- _Task instructions_:
Can you print the data exactly and leave out each image?

- _Dataset content_:
===============

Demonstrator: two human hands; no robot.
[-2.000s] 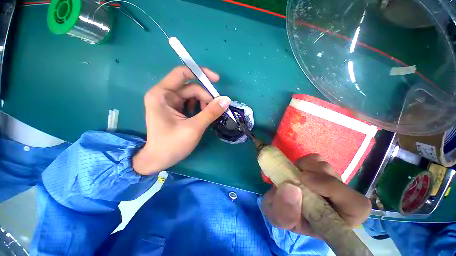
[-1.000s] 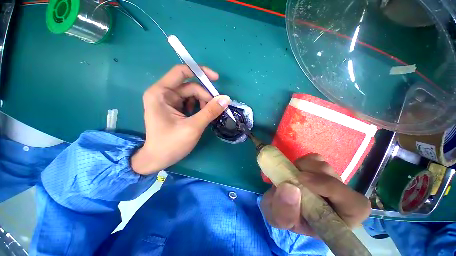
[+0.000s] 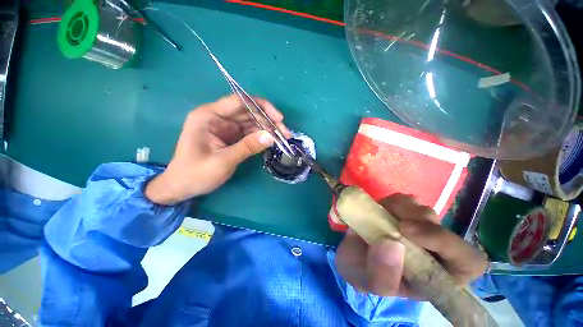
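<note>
A round black housing (image 3: 281,167) with a ragged whitish rim lies on the green mat, left of the red pad. My left hand (image 3: 214,144) holds slim silver tweezers (image 3: 246,99) between thumb and fingers; the two arms show side by side and the tips point into the housing. My right hand (image 3: 409,249) is shut on the thick cream handle of the soldering iron (image 3: 371,214). Its thin dark tip reaches the right side of the housing. Whether the tips touch the part inside is too small to tell.
The red pad (image 3: 390,166) with white stripes lies right of the housing. A clear plastic hood (image 3: 460,76) hangs at the upper right. A metal tray (image 3: 476,220) holds a green container (image 3: 511,230) and a tape roll (image 3: 553,169). A solder spool (image 3: 105,38) with a dark pointed tool stands at the upper left.
The tweezers have turned in my left hand, so both arms now show. My left hand has shifted slightly left and its grip has opened a little. The whole view has moved slightly.
</note>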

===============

- _Task solution_:
Demonstrator: two human hands; no robot.
[-2.000s] 
[-1.000s] 
[+0.000s] 
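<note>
A round black housing (image 3: 281,167) with a ragged whitish rim lies on the green mat, left of the red pad. My left hand (image 3: 214,144) holds slim silver tweezers (image 3: 246,99) between thumb and fingers; the two arms show side by side and the tips point into the housing. My right hand (image 3: 409,249) is shut on the thick cream handle of the soldering iron (image 3: 371,214). Its thin dark tip reaches the right side of the housing. Whether the tips touch the part inside is too small to tell.
The red pad (image 3: 390,166) with white stripes lies right of the housing. A clear plastic hood (image 3: 460,76) hangs at the upper right. A metal tray (image 3: 476,220) holds a green container (image 3: 511,230) and a tape roll (image 3: 553,169). A solder spool (image 3: 105,38) with a dark pointed tool stands at the upper left.
The tweezers have turned in my left hand, so both arms now show. My left hand has shifted slightly left and its grip has opened a little. The whole view has moved slightly.
</note>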

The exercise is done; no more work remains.